## ASSIGNMENT
With the pictures omitted, print exactly the lines below, from the one containing "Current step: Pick" through the one containing "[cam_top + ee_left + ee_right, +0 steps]", and nothing else.

## SUPPLIED MATERIAL
-- Opening Marker --

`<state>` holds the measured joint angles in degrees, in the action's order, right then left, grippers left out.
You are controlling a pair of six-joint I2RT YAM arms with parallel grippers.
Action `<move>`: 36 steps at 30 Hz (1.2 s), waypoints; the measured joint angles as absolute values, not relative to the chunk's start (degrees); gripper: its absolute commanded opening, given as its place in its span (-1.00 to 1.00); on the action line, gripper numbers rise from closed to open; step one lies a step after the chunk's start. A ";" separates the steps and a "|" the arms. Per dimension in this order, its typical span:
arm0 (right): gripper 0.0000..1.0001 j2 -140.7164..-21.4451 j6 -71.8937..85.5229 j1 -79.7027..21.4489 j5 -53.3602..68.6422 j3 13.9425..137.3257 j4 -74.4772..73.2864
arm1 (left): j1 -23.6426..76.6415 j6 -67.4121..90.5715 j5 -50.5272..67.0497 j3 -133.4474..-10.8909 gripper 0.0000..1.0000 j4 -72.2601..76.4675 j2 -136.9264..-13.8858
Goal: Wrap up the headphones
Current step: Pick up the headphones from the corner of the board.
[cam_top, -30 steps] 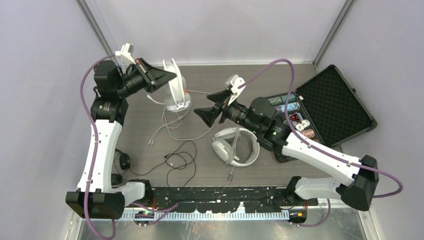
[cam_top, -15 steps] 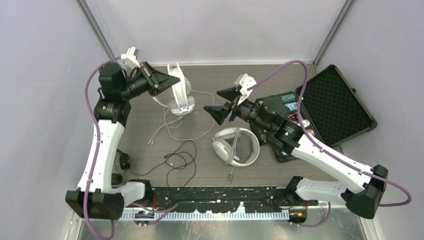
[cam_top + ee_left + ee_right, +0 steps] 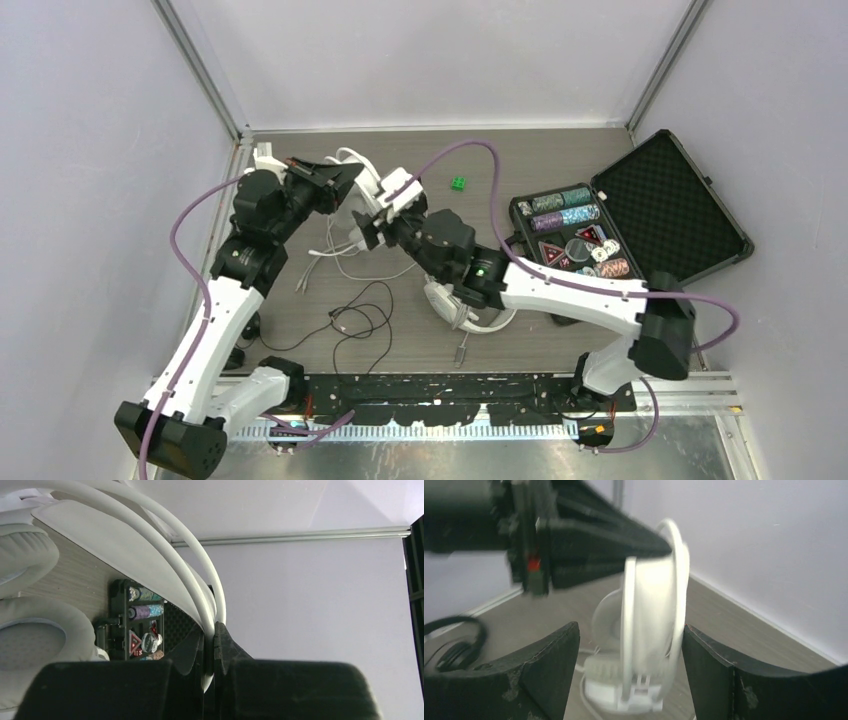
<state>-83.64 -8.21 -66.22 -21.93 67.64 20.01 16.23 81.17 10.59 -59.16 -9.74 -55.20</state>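
A white pair of headphones (image 3: 362,165) stands upright at the back left of the table. My left gripper (image 3: 212,647) is shut on its thin headband (image 3: 190,575), with the padded cups (image 3: 27,647) hanging to the left in the left wrist view. My right gripper (image 3: 629,630) is open, one finger on each side of that same pair (image 3: 654,625), not touching it. The pair's white cord (image 3: 340,262) trails loose on the table. A second white pair (image 3: 490,322) lies flat, partly under my right arm. A black pair (image 3: 245,325) lies at the left with its black cord (image 3: 360,320) spread out.
An open black foam-lined case (image 3: 665,205) holding chips (image 3: 570,225) sits at the right. A small green piece (image 3: 458,183) lies near the back wall. My right arm crosses the table's middle; the left wall runs close behind my left arm.
My right arm has swung left and brought its open fingers around the held headphones. My left gripper has shifted right and lower with the headband still in it.
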 measured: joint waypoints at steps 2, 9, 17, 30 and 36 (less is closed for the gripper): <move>0.56 -87.57 -10.31 -66.26 -26.55 71.50 21.54 | 17.93 82.02 8.56 -59.16 -1.00 -9.26 -55.75; -0.38 -96.79 -20.10 -67.02 -42.24 75.31 28.49 | 22.37 82.94 2.98 -59.16 -1.00 -9.56 -56.03; -0.99 -97.43 -22.96 -66.26 -46.63 74.54 32.53 | 23.22 79.42 -0.16 -59.42 0.07 -9.80 -54.48; -0.99 -82.76 -9.02 -57.36 -25.34 70.11 12.40 | 23.44 39.88 2.02 -78.13 0.35 -29.23 -52.62; -0.99 -80.34 -5.91 -54.87 -15.05 71.16 -3.33 | 23.22 17.37 8.08 -95.37 0.44 -42.39 -59.75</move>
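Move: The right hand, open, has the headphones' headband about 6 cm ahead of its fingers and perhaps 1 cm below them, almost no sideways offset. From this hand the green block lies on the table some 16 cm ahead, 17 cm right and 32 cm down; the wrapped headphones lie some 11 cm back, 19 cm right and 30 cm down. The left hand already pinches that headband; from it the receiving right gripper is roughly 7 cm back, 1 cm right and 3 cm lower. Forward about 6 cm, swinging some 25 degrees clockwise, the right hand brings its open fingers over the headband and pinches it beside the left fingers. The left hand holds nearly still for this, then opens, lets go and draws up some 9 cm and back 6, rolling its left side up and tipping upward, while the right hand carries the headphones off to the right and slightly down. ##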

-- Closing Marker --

## ANSWER BELOW
Current step: Pick up the headphones from the corner of the board.
[cam_top, -30 steps] 
[cam_top, -15 steps] 
[cam_top + ee_left + ee_right, +0 steps] 

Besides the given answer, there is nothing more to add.